_What to do_: Exclude the pictures and set down, unaltered, the lines from the one that holds "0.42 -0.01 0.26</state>" through the end of the data.

_Data block_:
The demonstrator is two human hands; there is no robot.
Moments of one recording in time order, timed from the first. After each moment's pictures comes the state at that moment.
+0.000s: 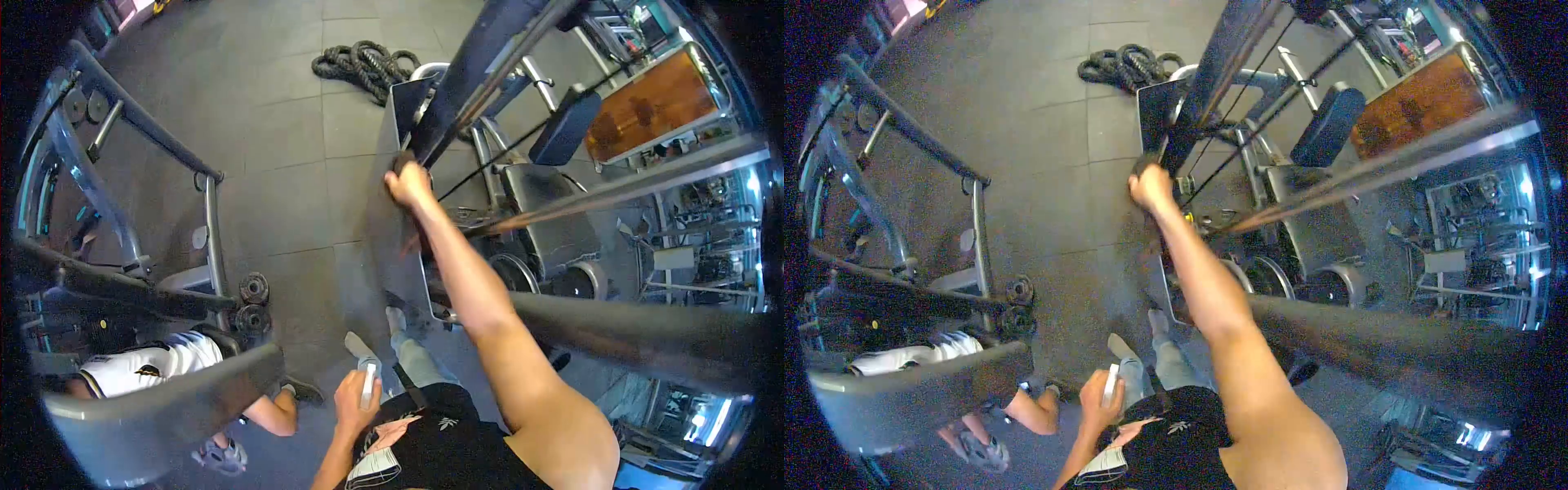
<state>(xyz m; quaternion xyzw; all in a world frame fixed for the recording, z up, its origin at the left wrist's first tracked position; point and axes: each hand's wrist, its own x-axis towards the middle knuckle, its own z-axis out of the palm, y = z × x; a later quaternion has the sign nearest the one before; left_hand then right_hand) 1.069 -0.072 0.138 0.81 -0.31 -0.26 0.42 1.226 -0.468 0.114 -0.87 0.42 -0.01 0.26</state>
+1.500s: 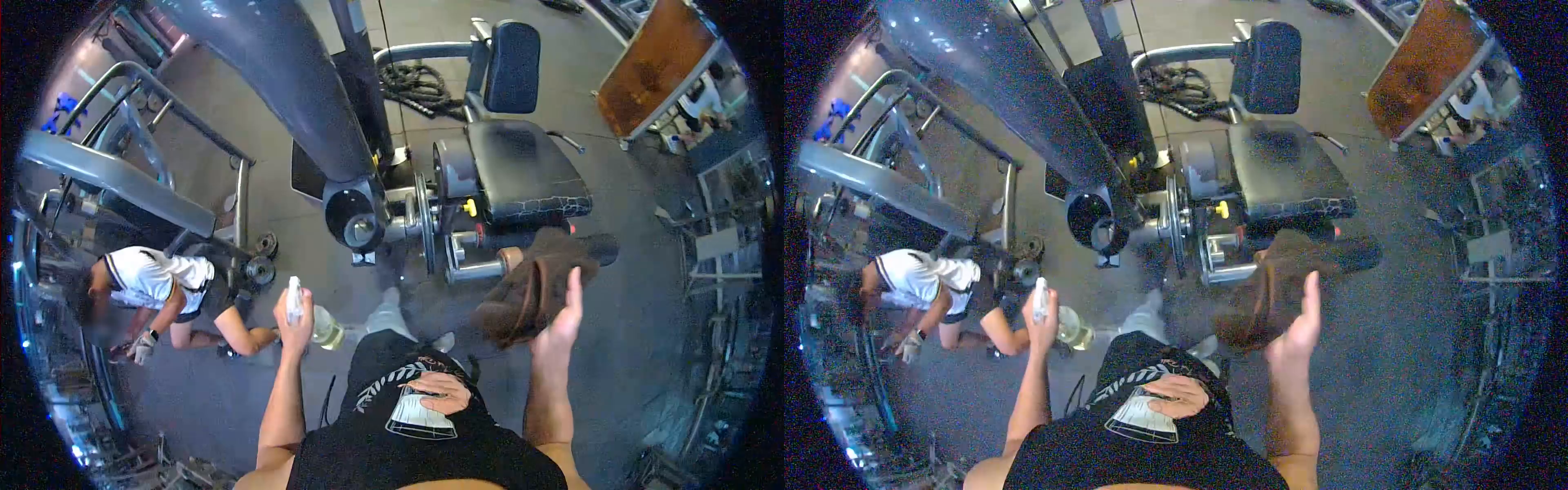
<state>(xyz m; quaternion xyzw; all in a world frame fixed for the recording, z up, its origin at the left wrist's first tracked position) 0.816 -0.130 0.192 0.84 -0.24 -0.03 0.48 0.550 -0.416 0.304 -0.18 0.34 -0.42 0.82</state>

_Answer to this problem_:
<state>(xyz m; quaternion xyzw; all in a world frame fixed for the recording, z up, its origin at the left wrist's first tracked position; point and axes: each hand's wrist, its own x-axis towards the middle knuckle, its own z-axis out of the palm, y = z × x; a later quaternion has the sign nearest the one before; left_hand then right_hand) 1.069 -0.072 0.138 0.81 -0.31 -0.26 0.42 1.226 -0.468 0.114 -0.87 0.42 -0.01 0.26</state>
+1.500s: 
<state>(xyz m; quaternion xyzw; all in a world frame fixed for the recording, z up, its origin at the left wrist's first tracked position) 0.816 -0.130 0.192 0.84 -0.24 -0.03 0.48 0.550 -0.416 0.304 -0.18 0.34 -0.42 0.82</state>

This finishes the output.